String="A collection of data, published or curated by a single agent, and available for access or download in one or more formats." />
</Term>
<ComplexType Name="DatasetType">
<Property Name="identifier" Type="Edm.String">
<Annotation Term="Core.Description" String="A unique identifier of the dataset." />
</Property>
<Property Name="title" Type="Edm.String">
<Annotation Term="Core.Description" String="A name given to the dataset." />
</Property>
<Property Name="description" Type="Edm.String">
<Annotation Term="Core.Description" String="A free-text account of the dataset." />
</Property>
<Property Name="modified" Type="Edm.Date">
<Annotation Term="Core.Description" String="Most recent date on which the catalog was changed, updated or modified." />
</Property>
<Property Name="publisher" Type="Edm.String">
<Annotation Term="Core.Description" String="An entity responsible for making the dataset available." />
</Property>
<Property Name="keyword" Type="Collection(Edm.String)">
<Annotation Term="Core.Description" String="A keyword or tag describing the dataset." />
</Property>
<Property Name="distribution" Type="Catalog.Distribution">
<Annotation Term="Core.Description" String="Connects a dataset to its available distributions." />
</Property>
<!-- properties from DCAT-AP -->
<Property Name="conformsTo" Type="Edm.String">
<Annotation Term="Core.Description" String="An implementing rule or other specification." />
</Property>
<Property Name="accessRights" Type="Edm.String">
<Annotation Term="Core.Description" String="Indicates whether the Dataset is open data, has access restrictions or is not public." />
<!-- TODO: annotation allowedValues 'public', 'restricted', and 'non-public' -->
</Property>
<Property Name="versionInfo" Type="Edm.PrimitiveType">
<Annotation Term="Core.Description" String="A version number or other version designation of the Dataset." />
</Property>
<!-- candidates from DCAT-AP: hasVersion, isVersionOf -->
</ComplexType>
<Term Name="Distribution" Type="Catalog.DistributionType" AppliesTo="EntitySet">
<Annotation Term="Core.Description">
<String>Represents a specific available form of a dataset.

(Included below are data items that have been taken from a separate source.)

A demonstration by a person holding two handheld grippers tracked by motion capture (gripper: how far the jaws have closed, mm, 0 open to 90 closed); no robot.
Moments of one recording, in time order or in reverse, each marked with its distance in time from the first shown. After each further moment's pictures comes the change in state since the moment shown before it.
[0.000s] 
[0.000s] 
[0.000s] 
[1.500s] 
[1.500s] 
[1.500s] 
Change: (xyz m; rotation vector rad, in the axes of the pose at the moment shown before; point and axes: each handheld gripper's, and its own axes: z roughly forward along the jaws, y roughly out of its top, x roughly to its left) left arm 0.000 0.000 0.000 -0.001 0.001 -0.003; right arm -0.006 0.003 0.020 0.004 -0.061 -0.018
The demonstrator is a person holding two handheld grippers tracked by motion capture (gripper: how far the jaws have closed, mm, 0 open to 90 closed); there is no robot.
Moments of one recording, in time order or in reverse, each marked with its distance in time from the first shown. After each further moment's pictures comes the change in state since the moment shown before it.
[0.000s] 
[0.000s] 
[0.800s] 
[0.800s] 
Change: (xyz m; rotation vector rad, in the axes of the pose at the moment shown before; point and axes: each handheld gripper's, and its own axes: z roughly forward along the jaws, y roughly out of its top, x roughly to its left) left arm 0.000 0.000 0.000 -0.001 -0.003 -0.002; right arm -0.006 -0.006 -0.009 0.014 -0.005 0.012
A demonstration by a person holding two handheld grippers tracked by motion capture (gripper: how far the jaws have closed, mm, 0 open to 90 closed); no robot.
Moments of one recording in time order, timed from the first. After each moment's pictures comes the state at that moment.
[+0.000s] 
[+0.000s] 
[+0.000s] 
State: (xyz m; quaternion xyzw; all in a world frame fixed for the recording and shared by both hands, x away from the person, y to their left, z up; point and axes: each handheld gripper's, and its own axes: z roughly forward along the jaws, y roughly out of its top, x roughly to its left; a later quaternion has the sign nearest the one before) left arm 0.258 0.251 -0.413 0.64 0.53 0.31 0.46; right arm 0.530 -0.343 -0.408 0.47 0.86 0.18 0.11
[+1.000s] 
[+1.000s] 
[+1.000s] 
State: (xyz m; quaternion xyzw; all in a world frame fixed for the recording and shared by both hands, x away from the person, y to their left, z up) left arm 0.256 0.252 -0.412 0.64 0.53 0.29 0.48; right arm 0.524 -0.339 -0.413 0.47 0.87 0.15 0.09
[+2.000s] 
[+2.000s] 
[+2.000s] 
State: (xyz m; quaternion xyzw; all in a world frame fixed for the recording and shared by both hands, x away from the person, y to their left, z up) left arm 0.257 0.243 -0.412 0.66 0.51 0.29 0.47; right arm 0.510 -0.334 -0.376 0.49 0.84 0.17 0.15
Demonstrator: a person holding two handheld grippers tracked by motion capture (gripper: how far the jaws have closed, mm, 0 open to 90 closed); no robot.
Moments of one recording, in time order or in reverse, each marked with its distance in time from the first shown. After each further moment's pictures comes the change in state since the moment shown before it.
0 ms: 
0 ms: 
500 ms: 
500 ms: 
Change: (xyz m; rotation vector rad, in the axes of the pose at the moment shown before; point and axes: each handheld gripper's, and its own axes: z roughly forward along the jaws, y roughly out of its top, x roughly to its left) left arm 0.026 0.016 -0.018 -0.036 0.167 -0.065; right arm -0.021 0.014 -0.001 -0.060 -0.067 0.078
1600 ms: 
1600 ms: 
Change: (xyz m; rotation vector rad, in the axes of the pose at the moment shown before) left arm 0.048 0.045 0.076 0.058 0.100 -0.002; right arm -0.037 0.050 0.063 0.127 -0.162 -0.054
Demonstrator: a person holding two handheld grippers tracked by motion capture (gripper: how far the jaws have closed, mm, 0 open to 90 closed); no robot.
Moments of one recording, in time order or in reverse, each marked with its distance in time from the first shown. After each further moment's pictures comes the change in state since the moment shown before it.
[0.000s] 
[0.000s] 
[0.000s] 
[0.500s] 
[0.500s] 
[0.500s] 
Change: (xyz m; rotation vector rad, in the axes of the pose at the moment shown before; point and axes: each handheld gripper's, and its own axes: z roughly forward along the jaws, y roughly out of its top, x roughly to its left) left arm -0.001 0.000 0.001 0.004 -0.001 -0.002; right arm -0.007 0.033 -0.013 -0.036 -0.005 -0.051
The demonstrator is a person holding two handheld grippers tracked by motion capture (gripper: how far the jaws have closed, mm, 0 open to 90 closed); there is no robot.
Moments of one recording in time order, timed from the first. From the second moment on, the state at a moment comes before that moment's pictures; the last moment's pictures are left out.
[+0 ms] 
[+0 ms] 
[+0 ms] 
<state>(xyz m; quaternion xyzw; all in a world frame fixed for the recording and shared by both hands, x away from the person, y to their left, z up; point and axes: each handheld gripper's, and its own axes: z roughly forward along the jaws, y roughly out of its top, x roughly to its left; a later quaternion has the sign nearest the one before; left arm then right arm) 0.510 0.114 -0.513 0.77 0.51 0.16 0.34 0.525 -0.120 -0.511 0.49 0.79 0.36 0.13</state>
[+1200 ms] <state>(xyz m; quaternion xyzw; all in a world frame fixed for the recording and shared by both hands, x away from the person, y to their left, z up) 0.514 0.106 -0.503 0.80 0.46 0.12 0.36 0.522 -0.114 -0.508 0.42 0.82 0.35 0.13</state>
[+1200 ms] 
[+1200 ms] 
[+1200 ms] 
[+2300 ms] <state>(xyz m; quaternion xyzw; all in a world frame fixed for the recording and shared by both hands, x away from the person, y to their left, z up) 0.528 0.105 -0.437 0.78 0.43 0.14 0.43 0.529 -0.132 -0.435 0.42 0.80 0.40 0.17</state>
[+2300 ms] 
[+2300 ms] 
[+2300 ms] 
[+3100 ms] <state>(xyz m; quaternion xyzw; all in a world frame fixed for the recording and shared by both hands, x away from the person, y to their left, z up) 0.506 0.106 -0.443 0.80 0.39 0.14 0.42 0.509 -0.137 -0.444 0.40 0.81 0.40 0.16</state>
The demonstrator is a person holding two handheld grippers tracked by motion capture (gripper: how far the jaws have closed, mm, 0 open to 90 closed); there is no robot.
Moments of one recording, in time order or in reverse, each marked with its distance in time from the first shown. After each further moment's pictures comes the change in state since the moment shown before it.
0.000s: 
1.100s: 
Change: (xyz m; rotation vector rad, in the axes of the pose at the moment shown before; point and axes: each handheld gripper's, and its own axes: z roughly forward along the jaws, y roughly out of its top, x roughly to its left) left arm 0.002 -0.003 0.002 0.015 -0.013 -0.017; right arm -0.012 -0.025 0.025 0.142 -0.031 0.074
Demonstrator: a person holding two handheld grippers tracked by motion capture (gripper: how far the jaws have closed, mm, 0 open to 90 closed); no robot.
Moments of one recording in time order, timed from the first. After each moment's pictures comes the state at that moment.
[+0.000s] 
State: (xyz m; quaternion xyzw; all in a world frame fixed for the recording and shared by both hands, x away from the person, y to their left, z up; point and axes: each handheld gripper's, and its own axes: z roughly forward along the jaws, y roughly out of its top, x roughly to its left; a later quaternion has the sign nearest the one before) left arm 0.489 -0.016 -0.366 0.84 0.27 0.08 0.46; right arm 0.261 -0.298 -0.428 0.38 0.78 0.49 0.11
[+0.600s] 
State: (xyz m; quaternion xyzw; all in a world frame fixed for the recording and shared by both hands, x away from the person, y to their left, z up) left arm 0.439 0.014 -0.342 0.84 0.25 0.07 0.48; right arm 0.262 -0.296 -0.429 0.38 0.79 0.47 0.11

Each dataset might be available in different forms, these forms might represent different formats of the dataset or different endpoints.
Examples of distributions include a downloadable CSV file, an API or an RSS feed.</String>
</Annotation>
</Term>
<ComplexType Name="DistributionType">
<Property Name="title" Type="Edm.String">
<Annotation Term="Core.Description" String="A name given to the dataset." />
</Property>
<Property Name="description" Type="Edm.String">
<Annotation Term="Core.Description" String="A free-text account of the dataset." />
</Property>
<Property Name="modified" Type="Edm.Date">
<Annotation Term="Core.Description" String="Most recent date on which the catalog was changed, updated or modified." />
</Property>
<Property Name="accessURL" Type="Edm.String">
<Annotation Term="Core.Description"
String="A landing page, feed, SPARQL endpoint or other type of resource that gives access to the distribution of the dataset." />
</Property>
</ComplexType>
Open Data datasets are described using common terms, such as license, publisher, creation date, and update frequency.
In the open data community, DCAT (http://www.w3.org/TR/vocab-dcat/) defines common terms for this cataloging information, pulling also from Dublin Core (http://dublincore.org/documents/dcmi-terms/).
We should define OData vocabularies to allow marking up an OData service with the same terms for general dataset cataloging.